Overseas Perspectives          

by Sandra Giovanna Giacomazzi 

Perez: Iraq and the schizophrenia of the European Left

Until the very last minute we didn’t know whether our delegation was going to meet with Shimon Peres as had been scheduled.  The program of our group of Italian journalists, politicians and ordinary citizens on a solidarity trip to Israel, didn’t foresee the fall of Sharon’s government together with the Labor party and with Peres as Foreign Minister.

As far as we were concerned, of course, his new status as ex-minister certainly didn’t make the encounter any less enticing, and Peres didn’t disappoint our expectations.  He took it for granted that in several days dense with meetings with governmental and non-governmental authorities, that we’d probably heard enough speeches.  Therefore, after a brief introduction in which he thanked us for the gesture and the significance of our visit, the historical leader suggested that we go straight to our questions.  He decided that he wanted to speak in English rather than Hebrew, which meant that I was called upon to interpret for the rest of the Italians who didn’t know English.  I can’t tell my readers what an emotional experience it was to share a microphone with Peres!

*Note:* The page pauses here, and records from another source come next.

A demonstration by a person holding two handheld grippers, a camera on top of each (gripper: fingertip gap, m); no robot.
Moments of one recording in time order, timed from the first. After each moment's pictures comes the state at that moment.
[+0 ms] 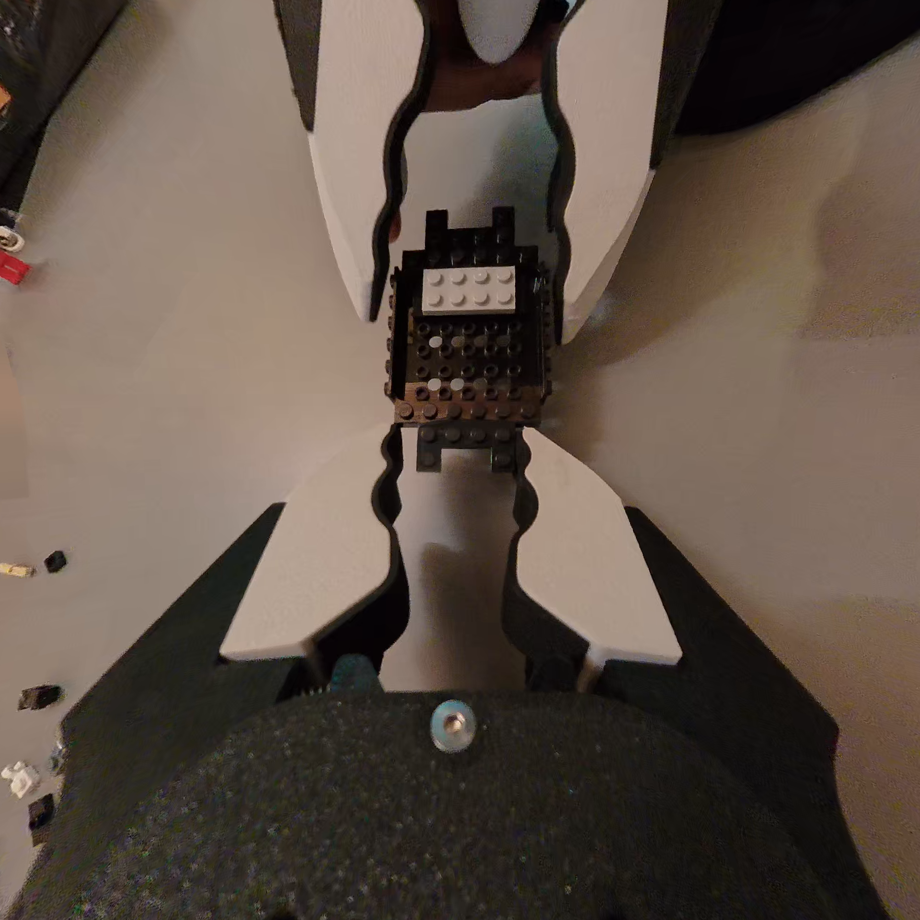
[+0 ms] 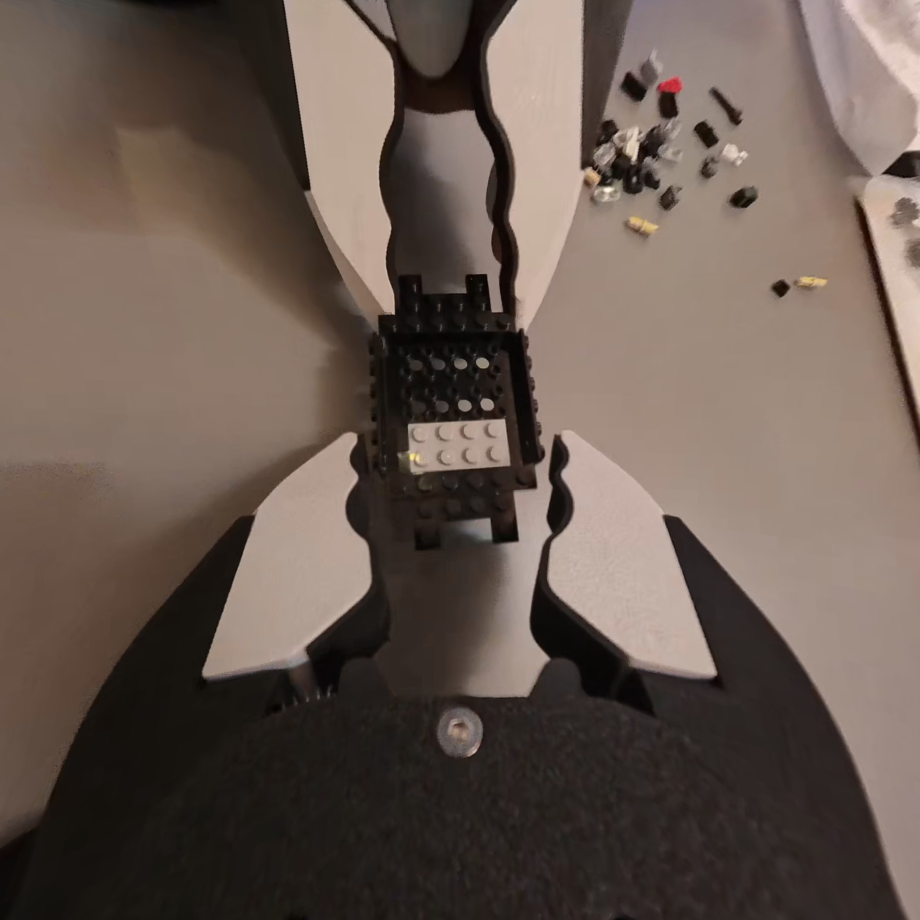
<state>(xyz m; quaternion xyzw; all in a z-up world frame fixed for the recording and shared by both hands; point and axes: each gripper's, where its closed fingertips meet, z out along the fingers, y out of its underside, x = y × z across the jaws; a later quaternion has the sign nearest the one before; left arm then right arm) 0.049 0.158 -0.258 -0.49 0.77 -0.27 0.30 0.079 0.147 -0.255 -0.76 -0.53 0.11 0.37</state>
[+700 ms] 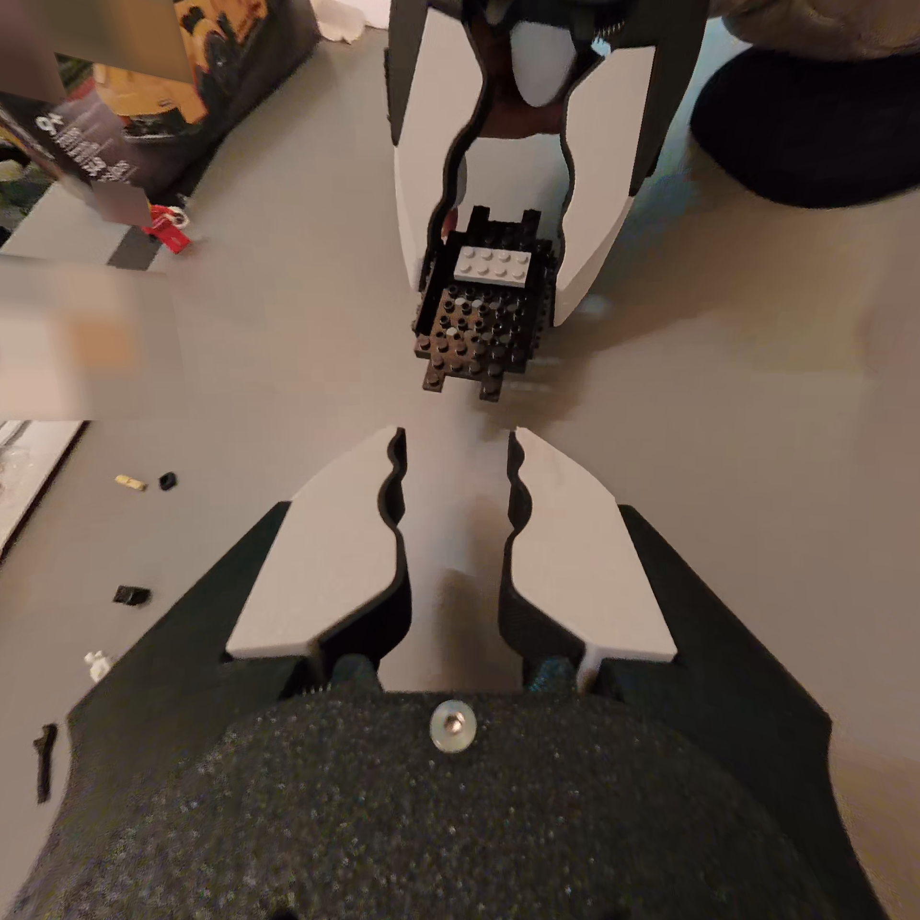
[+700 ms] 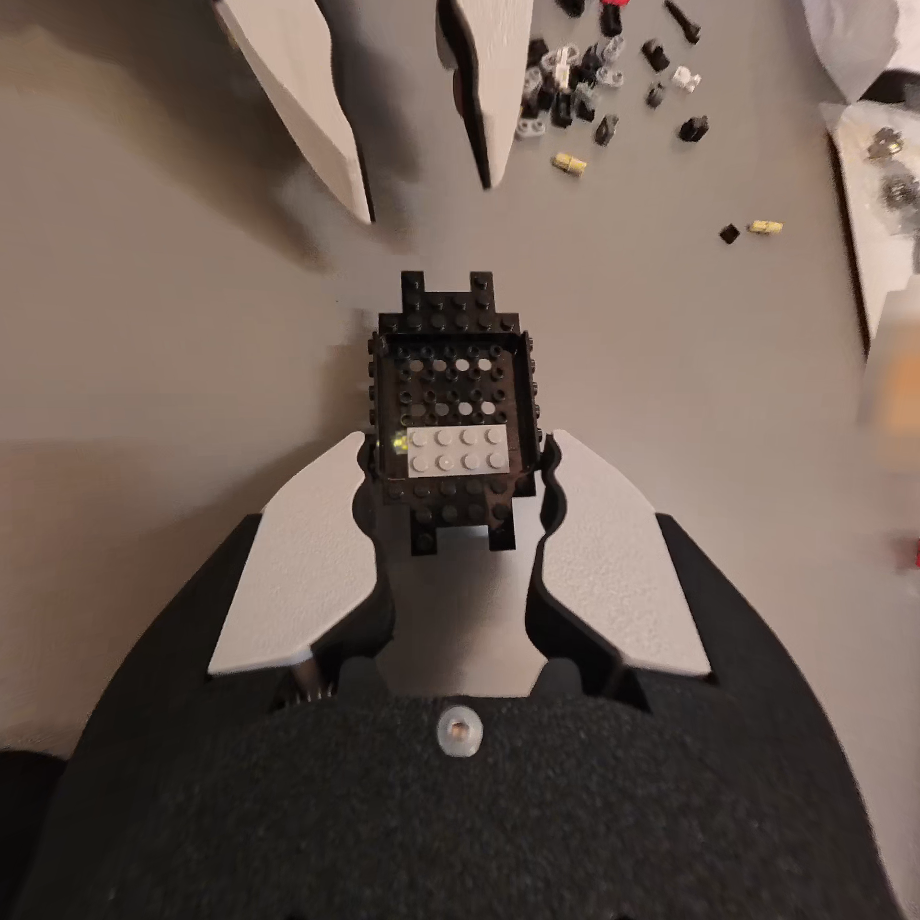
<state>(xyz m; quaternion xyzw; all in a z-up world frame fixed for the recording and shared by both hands) 0.043 0.202 -0.237 -0.54 0.70 -0.30 0.37 0.110 0.185 -0.258 -0.77 -0.53 0.10 0.34</state>
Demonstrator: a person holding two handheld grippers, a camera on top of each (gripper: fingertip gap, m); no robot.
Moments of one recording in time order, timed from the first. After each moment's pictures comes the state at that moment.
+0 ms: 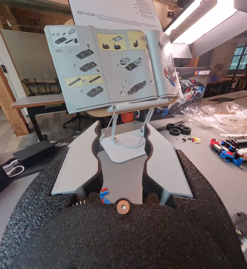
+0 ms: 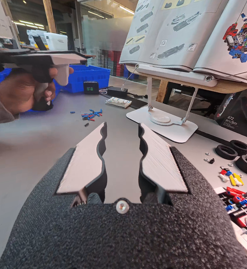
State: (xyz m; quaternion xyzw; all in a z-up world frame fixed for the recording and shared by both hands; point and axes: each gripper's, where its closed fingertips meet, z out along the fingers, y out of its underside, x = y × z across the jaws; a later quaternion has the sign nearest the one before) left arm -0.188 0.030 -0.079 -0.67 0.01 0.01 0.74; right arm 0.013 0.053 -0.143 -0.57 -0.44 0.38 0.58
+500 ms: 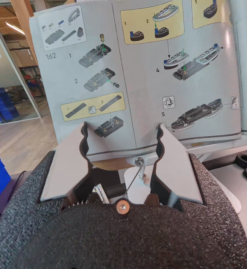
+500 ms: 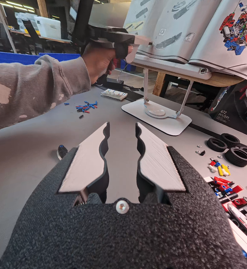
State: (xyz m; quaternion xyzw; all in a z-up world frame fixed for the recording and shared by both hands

Lucid and ironic, he said he didn’t think there would be any hope of forming another Likud-Labor government.  When asked if the failure of the government of national conciliation had surprised him, he said what was surprising to him was not that it had failed, but the fact that it had been formed in the first place, an almost unique experience in Hebrew history.  Almost, because there was one precedence:  Adam and Eve.  When Adam discovered that Eve was the only woman and Eve discovered that Adam was the only man, they decided to form a government of national conciliation and they called it Paradise.  It went quite well for a while, until a serpent came along, and the rest of the story, well, we all know how it went.  Today the serpent has a first and last name, that is, Yassir Arafat.

With this amusing metaphor he had us all laughing, a witty way to reveal a crude reality, a political tragedy for him and his party:  Peres gives Arafat the blame for the undoing of the Israeli left.  His words were conciliatory with those we’d heard two evenings earlier from the mouth of the official government spokesman, Avi Panzer:  every concession made to Arafat, like the gold platter (never mind silver platter!) offered to him at Camp David, is seen, not as a gesture of generosity and desire for peace, but as a sign of weakness.

When asked to comment on the attitude of the Europeans toward the situation in the Middle East, he expressed his profound disappointment toward the sinister morality of the Left.  He found it hard to fathom the fact that the Europeans decided to intervene in Kosovo, but they are bent on refusing an intervention in Iraq.  How can the crimes committed by Saddam Hussein against his own population be considered any less grave than those committed my Milosevic against his own?  With one important distinction that ought to make all the difference:  Milosevic didn’t have an arsenal of arms of mass destruction, nor any atomic ambition or potential.  How can the European Left use such a double standard when the weight of danger is so dominant in the case that threatens us today?  This is what the former minister asked us, and all we could do was pass on his question.